Find the line holding "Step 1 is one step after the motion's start" in the entries below. Give it again exactly, along with every line after it up to and including the line holding "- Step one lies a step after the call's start".

**** Data for this exercise

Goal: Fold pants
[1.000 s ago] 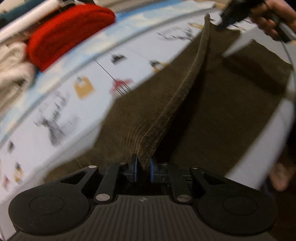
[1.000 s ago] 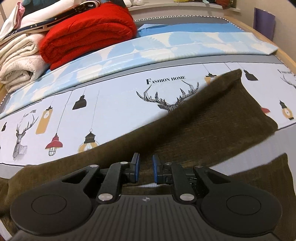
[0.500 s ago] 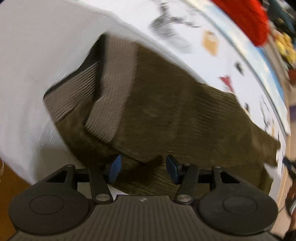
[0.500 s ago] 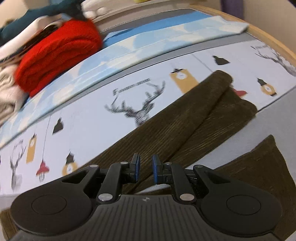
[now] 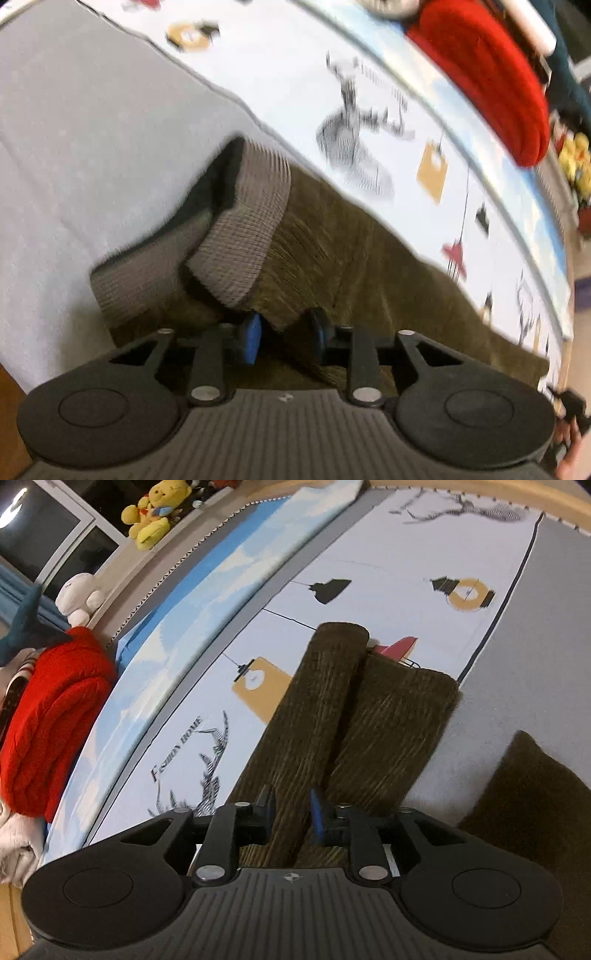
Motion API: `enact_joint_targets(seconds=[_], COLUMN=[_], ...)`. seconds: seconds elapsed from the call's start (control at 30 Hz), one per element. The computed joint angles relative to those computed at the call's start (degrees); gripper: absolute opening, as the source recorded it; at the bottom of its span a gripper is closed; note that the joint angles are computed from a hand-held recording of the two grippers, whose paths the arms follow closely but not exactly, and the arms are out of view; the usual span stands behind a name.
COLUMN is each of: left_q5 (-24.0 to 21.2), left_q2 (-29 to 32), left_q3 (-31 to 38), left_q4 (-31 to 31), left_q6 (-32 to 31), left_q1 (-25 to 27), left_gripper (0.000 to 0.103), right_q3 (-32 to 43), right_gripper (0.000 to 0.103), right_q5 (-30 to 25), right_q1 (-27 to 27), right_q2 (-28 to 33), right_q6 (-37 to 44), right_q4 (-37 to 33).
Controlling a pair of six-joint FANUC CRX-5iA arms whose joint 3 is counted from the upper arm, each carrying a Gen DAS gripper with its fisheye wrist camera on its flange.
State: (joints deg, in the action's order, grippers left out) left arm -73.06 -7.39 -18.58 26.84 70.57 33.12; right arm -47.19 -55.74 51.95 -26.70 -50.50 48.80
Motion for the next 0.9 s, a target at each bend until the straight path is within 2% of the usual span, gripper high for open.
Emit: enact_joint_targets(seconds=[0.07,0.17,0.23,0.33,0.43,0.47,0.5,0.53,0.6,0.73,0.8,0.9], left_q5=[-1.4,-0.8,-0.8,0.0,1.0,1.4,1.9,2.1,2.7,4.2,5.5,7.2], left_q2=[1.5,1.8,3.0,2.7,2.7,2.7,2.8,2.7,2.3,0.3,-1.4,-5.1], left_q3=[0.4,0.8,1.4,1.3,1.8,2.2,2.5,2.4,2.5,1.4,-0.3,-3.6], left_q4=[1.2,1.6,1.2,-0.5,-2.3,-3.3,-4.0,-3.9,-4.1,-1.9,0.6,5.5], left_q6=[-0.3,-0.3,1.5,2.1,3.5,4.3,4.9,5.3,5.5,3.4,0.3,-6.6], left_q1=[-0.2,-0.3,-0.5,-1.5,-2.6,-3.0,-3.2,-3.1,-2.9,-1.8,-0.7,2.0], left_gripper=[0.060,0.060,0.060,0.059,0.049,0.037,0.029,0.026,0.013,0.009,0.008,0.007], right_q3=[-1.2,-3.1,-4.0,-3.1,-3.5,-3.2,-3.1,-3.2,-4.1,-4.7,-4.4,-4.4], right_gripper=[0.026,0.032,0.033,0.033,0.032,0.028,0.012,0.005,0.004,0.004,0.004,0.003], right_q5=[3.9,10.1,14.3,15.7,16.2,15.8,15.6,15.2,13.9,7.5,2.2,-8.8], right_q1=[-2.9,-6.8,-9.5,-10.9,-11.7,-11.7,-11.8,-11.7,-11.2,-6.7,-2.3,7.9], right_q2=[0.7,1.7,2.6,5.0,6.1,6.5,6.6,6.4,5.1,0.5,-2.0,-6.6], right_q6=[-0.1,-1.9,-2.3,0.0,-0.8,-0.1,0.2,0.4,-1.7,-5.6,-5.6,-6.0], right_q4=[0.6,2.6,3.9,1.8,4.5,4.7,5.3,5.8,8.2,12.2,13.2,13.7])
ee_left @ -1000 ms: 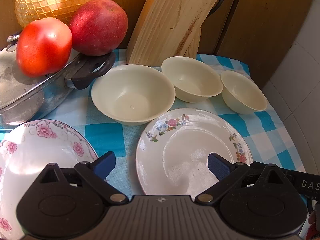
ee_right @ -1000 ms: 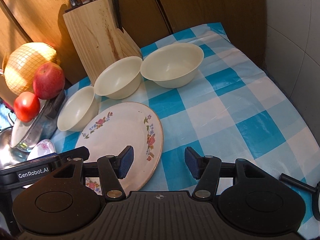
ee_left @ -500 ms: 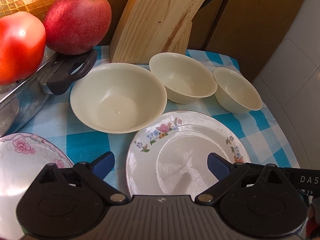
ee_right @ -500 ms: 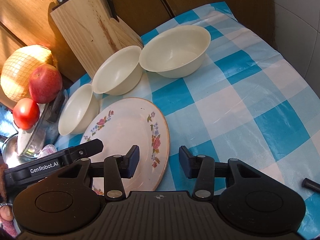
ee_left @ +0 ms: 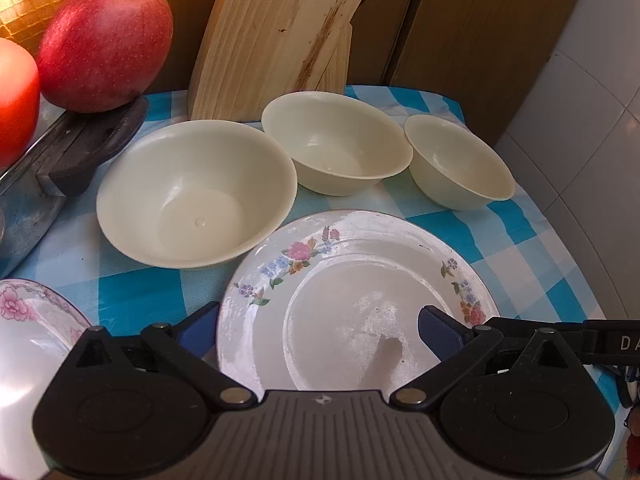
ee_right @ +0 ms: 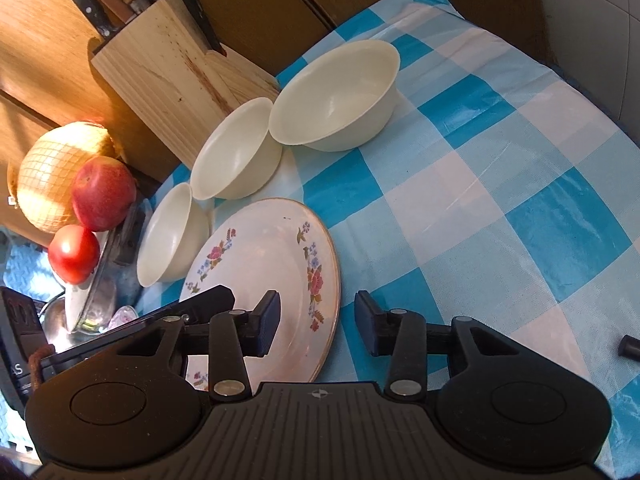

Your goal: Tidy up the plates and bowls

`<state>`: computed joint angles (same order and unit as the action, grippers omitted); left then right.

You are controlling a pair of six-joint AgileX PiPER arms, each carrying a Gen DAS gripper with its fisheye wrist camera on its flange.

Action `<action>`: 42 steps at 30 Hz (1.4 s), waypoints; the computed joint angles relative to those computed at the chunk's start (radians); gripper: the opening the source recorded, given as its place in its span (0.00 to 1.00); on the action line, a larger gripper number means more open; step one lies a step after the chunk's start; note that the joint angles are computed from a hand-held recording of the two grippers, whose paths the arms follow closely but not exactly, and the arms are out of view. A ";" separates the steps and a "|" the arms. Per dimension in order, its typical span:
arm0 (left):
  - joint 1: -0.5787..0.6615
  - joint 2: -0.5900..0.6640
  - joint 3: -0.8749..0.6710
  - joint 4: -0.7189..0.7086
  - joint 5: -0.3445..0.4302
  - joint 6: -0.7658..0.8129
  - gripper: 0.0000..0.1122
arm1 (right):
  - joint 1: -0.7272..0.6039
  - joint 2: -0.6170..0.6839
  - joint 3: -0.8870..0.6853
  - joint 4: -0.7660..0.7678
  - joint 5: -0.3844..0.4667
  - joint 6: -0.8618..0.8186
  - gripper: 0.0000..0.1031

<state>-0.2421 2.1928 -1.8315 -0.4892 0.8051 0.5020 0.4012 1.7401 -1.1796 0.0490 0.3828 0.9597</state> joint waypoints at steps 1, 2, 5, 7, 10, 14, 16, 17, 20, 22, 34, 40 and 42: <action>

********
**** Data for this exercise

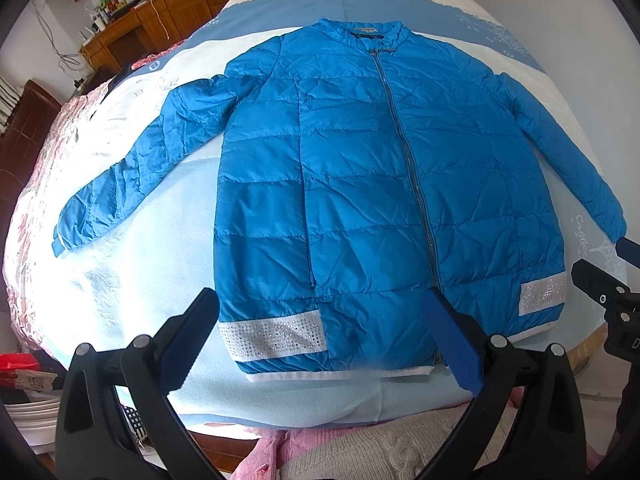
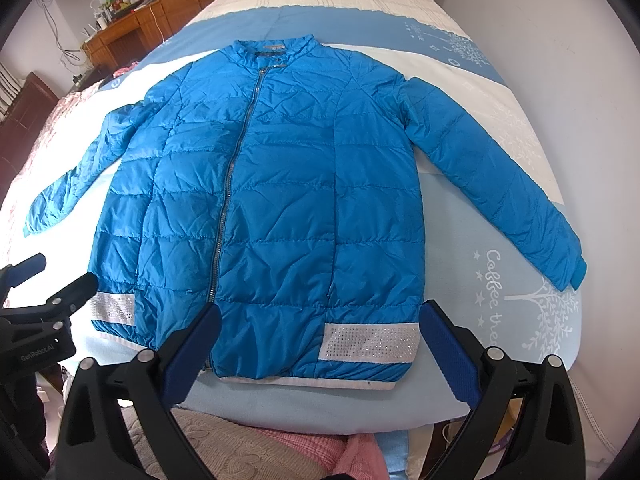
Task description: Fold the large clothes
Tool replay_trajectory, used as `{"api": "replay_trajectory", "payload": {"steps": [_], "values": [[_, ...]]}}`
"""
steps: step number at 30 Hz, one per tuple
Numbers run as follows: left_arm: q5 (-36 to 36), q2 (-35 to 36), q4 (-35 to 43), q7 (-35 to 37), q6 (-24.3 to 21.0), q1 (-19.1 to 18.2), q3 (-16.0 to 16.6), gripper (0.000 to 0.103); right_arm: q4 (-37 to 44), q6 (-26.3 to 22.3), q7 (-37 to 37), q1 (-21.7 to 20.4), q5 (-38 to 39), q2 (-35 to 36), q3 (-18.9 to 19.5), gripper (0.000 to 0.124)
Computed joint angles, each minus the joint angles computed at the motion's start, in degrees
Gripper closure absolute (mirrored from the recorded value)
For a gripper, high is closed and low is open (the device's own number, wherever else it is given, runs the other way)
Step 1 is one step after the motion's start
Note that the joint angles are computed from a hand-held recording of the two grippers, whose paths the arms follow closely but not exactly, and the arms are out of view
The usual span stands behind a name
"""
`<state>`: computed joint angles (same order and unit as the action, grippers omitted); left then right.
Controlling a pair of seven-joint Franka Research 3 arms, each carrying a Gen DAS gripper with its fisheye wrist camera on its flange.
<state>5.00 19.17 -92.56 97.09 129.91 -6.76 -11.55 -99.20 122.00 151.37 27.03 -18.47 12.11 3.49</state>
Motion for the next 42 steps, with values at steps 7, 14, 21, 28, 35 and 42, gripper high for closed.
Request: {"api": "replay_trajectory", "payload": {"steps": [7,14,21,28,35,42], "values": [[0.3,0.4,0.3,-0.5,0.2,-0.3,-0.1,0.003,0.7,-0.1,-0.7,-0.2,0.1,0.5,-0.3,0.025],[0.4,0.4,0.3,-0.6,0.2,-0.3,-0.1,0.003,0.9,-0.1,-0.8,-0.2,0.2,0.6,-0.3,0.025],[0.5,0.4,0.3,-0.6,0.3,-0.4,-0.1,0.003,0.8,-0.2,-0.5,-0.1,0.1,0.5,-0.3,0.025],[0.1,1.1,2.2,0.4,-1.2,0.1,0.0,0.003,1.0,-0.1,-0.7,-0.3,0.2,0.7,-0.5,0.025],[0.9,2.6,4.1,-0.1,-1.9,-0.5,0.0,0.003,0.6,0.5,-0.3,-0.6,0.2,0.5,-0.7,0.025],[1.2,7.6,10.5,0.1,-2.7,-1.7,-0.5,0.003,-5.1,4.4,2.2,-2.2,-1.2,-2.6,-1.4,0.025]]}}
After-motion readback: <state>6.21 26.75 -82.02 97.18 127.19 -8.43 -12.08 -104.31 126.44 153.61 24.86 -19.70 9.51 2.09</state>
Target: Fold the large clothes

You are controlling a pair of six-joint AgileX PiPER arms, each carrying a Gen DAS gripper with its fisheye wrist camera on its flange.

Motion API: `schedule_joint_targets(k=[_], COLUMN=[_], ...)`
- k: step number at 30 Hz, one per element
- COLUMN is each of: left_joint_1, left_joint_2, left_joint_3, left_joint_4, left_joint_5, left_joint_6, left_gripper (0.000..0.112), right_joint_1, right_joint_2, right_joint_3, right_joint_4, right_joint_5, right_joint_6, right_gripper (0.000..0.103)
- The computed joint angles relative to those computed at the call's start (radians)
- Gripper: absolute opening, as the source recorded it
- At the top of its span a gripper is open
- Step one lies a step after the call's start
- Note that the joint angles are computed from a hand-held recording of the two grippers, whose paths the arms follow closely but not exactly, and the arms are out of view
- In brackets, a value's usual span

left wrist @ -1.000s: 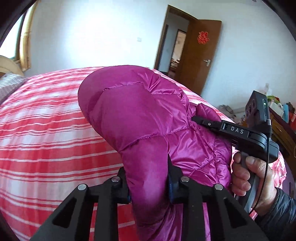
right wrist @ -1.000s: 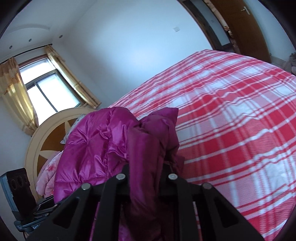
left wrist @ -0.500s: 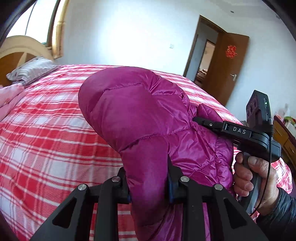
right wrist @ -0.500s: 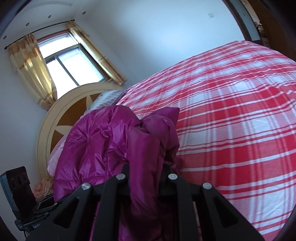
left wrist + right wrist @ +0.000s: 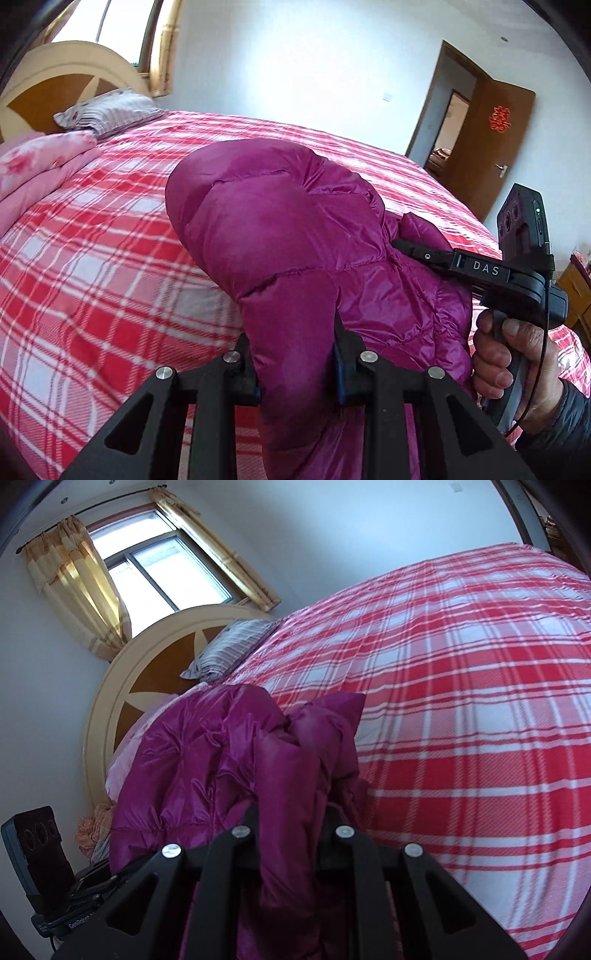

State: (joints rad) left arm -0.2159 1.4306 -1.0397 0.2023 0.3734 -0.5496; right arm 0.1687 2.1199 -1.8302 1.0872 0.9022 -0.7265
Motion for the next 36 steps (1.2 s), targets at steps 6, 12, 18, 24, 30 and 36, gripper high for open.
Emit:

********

• _Solution for this problem_:
Step 1 is one step after the motion's start
Note that the joint angles are computed from a hand-held recording of the two grippers, whose paths the arms follow closely but not exactly, and the arms are out of view
The usual span stands behind a name
"""
`<state>`: computed joint angles (same order and unit as the action, grippers omitted); left then right.
Controlling a pair of seven-joint Franka Research 3 arms, each carrying a Gen DAS gripper with its fisheye wrist camera on its flange.
<state>5.00 19.17 -92.56 97.09 129.91 -6.76 -11.55 -99.20 122.00 151.37 27.03 -18.47 12.11 3.49</state>
Motion for the next 42 steps, with values at steps 7, 14, 21, 28, 35 and 42, gripper high for closed.
Request: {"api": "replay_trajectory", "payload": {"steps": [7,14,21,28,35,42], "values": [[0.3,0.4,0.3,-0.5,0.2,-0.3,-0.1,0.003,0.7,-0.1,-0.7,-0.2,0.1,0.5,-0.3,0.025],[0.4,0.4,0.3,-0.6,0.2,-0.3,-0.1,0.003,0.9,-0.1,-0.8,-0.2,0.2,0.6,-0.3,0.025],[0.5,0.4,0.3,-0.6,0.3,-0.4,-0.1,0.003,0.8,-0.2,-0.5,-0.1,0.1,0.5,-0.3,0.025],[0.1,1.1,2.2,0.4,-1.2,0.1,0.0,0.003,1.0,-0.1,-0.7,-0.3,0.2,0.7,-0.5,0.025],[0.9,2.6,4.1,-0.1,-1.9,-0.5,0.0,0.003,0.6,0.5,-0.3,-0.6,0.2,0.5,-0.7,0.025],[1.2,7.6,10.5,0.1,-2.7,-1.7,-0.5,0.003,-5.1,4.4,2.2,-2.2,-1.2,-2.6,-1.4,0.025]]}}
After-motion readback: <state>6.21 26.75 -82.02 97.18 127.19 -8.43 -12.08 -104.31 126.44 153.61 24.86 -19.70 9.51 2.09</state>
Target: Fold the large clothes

You are controlling a pair of six-joint AgileX PiPER arms, each carrying a Gen DAS gripper with its fisheye wrist camera on its flange.

Motion API: `schedule_joint_targets(k=[_], COLUMN=[_], ...)`
- k: step number at 30 Hz, one per element
- COLUMN is each of: left_joint_1, left_joint_2, left_joint_3, left_joint_4, left_joint_5, left_joint_6, left_gripper (0.000..0.112), right_joint_1, right_joint_2, right_joint_3, right_joint_4, right_joint_5, right_joint_6, right_gripper (0.000..0.103)
- The computed joint angles relative to those computed at the call's start (radians)
- Gripper: absolute opening, as the source recorded it
- At the top of its span a gripper is open
- Step one lies a step after the call's start

Fully answered, the exercise is complete.